District of Columbia public school teachers may strike when schools open Sept. 8 unless they have a contract with the District Board of Education, Washington Teachers' Union President William H. Simons said yesterday.

"I'm quite sure that teachers, after 11 years, will not return to servitude and work without a contract," Simons said at a news conference.

Simons asserted, and District school officials agreed, that negotiations for a new contract have been bogged down for more than three months over a procedural issue and that substantive bargaining has not begun. The contract between the teachers and the board expired July 25 after being extended from its original expiration date of Jan. 26 at the request of the board and the acquiescence of the union.

Conrad Smith, president of the board, said the delay was the union's fault. "We're ready right now to sit down and negotiate a contract," Smith said, "and if there is no contract, it's because the union has refused to sit down and negotiate."

Both sides agree that the issue holding up negotiations is the question of how many hours teachers serving on the union negotiating committee can be away from their classrooms without losing pay.
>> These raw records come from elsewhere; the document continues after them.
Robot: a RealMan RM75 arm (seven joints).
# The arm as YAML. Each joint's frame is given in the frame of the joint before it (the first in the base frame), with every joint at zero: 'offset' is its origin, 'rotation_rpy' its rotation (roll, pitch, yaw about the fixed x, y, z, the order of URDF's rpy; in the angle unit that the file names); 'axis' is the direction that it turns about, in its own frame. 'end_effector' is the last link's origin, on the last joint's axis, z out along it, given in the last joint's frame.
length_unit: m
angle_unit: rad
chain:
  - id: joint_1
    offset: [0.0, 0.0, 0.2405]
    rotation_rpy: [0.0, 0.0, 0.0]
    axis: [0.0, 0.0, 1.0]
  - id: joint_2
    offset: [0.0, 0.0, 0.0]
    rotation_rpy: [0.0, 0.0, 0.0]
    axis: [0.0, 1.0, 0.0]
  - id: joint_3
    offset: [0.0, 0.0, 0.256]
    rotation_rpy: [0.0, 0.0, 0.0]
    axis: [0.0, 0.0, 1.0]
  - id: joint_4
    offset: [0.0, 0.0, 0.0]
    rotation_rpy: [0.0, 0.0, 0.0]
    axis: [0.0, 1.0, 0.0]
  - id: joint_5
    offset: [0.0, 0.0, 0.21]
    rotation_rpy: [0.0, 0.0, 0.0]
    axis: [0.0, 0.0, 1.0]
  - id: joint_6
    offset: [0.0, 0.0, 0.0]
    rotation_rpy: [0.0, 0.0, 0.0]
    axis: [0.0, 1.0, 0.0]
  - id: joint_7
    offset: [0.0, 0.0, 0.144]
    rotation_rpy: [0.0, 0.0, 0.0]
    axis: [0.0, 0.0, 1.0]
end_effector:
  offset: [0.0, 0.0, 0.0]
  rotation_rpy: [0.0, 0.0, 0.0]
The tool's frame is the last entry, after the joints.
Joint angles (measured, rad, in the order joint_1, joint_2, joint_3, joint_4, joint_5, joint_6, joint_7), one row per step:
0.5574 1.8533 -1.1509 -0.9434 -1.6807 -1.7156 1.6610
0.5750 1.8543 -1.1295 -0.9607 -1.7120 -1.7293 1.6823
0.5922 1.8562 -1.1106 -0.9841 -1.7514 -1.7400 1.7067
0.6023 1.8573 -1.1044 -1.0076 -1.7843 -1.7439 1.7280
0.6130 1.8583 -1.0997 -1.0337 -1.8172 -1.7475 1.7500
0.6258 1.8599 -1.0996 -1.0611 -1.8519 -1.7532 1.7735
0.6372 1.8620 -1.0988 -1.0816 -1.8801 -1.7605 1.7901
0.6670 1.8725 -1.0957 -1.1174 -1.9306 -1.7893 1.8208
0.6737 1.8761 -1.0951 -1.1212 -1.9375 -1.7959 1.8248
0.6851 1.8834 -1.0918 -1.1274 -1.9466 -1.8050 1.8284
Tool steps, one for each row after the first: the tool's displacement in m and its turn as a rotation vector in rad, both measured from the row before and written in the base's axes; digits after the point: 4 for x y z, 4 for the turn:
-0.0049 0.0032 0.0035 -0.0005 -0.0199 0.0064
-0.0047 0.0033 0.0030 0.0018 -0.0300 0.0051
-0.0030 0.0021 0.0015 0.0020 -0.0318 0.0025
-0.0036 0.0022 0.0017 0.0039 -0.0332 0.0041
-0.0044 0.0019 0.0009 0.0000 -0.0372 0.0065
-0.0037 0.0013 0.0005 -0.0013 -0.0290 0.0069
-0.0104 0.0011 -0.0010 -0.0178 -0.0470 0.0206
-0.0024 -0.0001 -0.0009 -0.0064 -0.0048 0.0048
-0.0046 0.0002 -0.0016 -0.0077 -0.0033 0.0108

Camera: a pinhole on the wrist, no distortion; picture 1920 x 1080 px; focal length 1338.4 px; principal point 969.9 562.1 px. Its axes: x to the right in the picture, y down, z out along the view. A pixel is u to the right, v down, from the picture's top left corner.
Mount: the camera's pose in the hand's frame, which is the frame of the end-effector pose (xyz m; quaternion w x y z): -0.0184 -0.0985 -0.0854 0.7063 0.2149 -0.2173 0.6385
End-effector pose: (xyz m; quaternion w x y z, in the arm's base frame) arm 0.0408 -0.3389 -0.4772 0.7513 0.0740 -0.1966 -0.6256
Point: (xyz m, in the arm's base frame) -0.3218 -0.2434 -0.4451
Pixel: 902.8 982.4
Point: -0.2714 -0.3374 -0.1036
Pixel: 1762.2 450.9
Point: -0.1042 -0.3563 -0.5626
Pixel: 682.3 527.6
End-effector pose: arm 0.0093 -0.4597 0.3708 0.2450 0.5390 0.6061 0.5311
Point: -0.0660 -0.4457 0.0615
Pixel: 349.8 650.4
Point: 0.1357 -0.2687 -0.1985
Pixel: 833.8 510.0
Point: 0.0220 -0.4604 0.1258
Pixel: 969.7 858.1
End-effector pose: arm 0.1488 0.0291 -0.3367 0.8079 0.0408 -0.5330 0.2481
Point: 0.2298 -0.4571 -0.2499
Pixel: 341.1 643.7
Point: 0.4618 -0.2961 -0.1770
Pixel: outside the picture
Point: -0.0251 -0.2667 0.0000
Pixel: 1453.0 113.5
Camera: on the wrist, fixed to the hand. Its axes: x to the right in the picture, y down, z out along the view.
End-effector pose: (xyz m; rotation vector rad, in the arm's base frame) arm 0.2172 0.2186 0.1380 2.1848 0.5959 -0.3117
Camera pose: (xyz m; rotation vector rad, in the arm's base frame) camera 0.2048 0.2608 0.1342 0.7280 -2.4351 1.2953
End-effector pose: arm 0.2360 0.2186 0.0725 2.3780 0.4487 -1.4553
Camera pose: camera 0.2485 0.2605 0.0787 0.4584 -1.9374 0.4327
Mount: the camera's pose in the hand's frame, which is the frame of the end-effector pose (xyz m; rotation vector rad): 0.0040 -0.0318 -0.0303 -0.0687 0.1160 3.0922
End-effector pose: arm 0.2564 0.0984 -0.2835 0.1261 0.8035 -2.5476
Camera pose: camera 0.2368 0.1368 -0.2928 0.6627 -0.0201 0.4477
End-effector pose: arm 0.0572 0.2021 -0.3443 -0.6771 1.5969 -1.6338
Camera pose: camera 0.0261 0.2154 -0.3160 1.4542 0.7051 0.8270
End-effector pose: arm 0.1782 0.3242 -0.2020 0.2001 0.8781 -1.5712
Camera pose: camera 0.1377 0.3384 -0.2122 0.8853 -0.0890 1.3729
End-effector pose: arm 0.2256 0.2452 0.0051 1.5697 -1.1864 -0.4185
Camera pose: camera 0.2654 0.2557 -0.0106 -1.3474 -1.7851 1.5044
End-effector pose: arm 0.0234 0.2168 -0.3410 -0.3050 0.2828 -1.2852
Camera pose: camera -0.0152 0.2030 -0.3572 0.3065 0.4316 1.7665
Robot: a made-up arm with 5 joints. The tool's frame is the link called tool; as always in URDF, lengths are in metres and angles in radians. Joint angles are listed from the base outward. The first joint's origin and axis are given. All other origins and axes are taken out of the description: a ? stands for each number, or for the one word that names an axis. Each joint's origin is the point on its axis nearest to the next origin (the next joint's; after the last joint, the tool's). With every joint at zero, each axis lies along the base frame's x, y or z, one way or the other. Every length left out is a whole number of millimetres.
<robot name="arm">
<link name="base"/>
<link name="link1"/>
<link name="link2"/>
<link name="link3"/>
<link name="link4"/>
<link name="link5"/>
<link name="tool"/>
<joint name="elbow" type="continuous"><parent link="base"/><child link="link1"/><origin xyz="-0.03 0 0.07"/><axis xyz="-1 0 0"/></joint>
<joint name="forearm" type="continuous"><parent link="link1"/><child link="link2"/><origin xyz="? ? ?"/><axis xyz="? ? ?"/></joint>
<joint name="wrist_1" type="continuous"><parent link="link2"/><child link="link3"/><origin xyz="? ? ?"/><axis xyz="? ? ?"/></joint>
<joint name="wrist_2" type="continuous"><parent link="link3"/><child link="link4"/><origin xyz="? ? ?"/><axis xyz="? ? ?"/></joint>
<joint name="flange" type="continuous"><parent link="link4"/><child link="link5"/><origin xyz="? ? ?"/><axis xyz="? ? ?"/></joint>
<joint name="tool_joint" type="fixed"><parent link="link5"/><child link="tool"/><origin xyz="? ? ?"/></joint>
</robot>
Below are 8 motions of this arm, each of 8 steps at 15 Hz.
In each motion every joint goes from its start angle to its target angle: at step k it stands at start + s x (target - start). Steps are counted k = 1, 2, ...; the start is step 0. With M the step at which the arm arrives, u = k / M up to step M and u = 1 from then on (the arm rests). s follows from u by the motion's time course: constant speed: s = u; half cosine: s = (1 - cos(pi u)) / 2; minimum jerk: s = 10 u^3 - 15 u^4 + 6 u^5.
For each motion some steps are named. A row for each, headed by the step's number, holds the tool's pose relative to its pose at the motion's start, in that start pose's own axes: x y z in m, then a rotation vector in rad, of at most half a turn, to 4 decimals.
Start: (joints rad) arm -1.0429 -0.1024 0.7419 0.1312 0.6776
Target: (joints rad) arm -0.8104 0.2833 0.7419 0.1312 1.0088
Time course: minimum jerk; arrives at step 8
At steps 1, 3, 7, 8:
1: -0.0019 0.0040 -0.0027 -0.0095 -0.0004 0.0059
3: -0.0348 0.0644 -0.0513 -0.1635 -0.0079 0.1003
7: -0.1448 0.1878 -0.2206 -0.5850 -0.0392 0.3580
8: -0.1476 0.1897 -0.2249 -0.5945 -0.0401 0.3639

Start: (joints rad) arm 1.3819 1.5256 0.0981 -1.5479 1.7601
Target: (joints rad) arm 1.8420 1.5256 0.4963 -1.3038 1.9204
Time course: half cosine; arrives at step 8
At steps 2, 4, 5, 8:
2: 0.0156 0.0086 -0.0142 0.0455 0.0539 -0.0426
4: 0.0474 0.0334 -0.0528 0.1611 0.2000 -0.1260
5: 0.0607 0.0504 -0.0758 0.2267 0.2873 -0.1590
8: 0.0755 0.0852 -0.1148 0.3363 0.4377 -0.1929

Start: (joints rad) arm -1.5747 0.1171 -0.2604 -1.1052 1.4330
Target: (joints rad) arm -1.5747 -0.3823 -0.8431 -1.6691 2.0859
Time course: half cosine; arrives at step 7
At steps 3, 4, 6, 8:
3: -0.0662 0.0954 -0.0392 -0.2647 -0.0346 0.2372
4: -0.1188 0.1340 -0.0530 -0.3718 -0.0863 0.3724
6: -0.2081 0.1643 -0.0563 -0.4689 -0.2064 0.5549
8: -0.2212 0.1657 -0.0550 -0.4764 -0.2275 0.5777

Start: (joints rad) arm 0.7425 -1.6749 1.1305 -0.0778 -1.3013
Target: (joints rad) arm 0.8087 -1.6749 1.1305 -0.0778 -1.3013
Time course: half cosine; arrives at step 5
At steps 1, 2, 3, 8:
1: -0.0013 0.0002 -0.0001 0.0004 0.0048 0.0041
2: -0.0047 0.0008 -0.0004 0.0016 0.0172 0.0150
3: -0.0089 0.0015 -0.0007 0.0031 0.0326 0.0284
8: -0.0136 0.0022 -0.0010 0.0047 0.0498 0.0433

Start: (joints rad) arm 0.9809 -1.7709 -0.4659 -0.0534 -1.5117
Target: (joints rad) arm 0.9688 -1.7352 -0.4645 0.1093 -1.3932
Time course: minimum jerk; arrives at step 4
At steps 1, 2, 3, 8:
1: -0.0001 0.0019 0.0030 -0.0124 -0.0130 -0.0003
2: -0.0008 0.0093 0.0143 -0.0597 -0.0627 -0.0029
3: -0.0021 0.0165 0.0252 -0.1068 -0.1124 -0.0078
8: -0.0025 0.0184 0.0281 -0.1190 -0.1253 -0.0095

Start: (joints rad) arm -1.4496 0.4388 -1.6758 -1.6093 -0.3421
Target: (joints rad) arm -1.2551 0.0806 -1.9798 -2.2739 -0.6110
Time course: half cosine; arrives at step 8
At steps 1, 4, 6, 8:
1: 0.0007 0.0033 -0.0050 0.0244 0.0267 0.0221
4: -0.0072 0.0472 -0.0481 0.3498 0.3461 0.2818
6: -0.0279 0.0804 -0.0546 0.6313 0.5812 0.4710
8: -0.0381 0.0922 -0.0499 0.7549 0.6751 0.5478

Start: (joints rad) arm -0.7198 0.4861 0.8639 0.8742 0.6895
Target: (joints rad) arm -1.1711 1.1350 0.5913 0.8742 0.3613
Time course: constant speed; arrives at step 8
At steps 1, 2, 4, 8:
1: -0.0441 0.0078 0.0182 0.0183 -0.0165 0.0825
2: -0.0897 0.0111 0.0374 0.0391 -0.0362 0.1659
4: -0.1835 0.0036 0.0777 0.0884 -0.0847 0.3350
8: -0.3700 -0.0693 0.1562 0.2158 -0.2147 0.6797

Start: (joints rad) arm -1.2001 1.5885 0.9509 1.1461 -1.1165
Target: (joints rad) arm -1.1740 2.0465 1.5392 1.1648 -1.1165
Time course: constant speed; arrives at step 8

The current contract sets no limitations. The board has proposed limiting the amount of excused leave for members and alternates of the union's negotiating team employed by the board. That limit would be six members at 80 hours, for a total of 480 hours. Simons said the union negotiating team generally has about eight teachers on it.

The board has suggested submitting the question to a neutral third-party for "fact finding," which involves a report expressing an opinion as to what should be done. Simons said the union has recommended submitting the question to binding arbitration.

Union and board negotiators met once in March to discuss the board's "prenegotiated agreement," setting out the ground rules for contract negotiations. Unable to reach agreement on the ground rules, the two sides did not meet again until July 17, when they met with a mediator to discuss the issue.

Simons said yesterday that the union reluctantly agreed to extend the contract when the board requested an extension last January. But the board, he said, gave the union the "cold shoulder" when it asked the board in mid-July to further extend the present contract through Oct. 31 to give both sides more time to bargain.

When the union asked the board to further extend the contract, Simons said, the board responded by taking steps to stop the deduction of dues from union members' paychecks. About 5,000 of the District's 6,500 elementary and secondary school teachers are union members, according to a union official. Simons accused the board of "union-busting" tactics.

Simons said that the question of how much time teachers could have outside the classrooms to negotiate ceased to be an issue once school ended June 16. At that time, Simons said, teachers were available to negotiate but the board refused.

In response to a question, Simons said that the union had not yet asked the teachers for a strike vote. But he said that course was not option open to the union. Simons declined to say what other options there might be.

The last time the union called a strike was in 1972 and it lasted about 2 1/2 weeks. The board stopped collecting union dues once before, in 1975, during a work slowdown by union teachers protesting the board's cancellation of an extended contract. The board and the union negotiate only working conditions, since teachers' salaries are set by the D.C. City Council through legislation. The City Council has indicated that teachers, firemen and police officers will get the same percentage increase that federal officials receive.

Smith said that the dues deduction, or checkoff, was stopped on July 25 because the contract expired and not as a response to the union's request for an extension. It's not a question of extending the contract now," Smith said. "It's a question of getting a new contract, because we do not have a contract now."

Kenneth W. Nickoles, director of labor relations for the board, said yesterday that the contract that just expired had taken 2 1/2 years to negotiate. Therefore, he said, the board was not willing to begin negotiating when school ended in June until the ground rules were set because the board thought it doubtful that there would be time to complete a new contract before the full opening of school. If a contract were not set, Nickoles said, the board would have to "pull the stopper out of the negotiations" once they were under way.

"It's a matter of putting the horse before the cart," Nickoles said. He said the board was concerned about "disruption of the educational process" caused by the frequent absence of negotiating teachers from their classrooms when the negotiations are protracted.

Nickoles deneid that the board was trying to break the union. "If we were going to try to bust the union," he said, "there are a number of things we could go about to do that . . . We are trying to negotiate a contract." Nickoles said that the board considers itself "in negotiations with the teachers."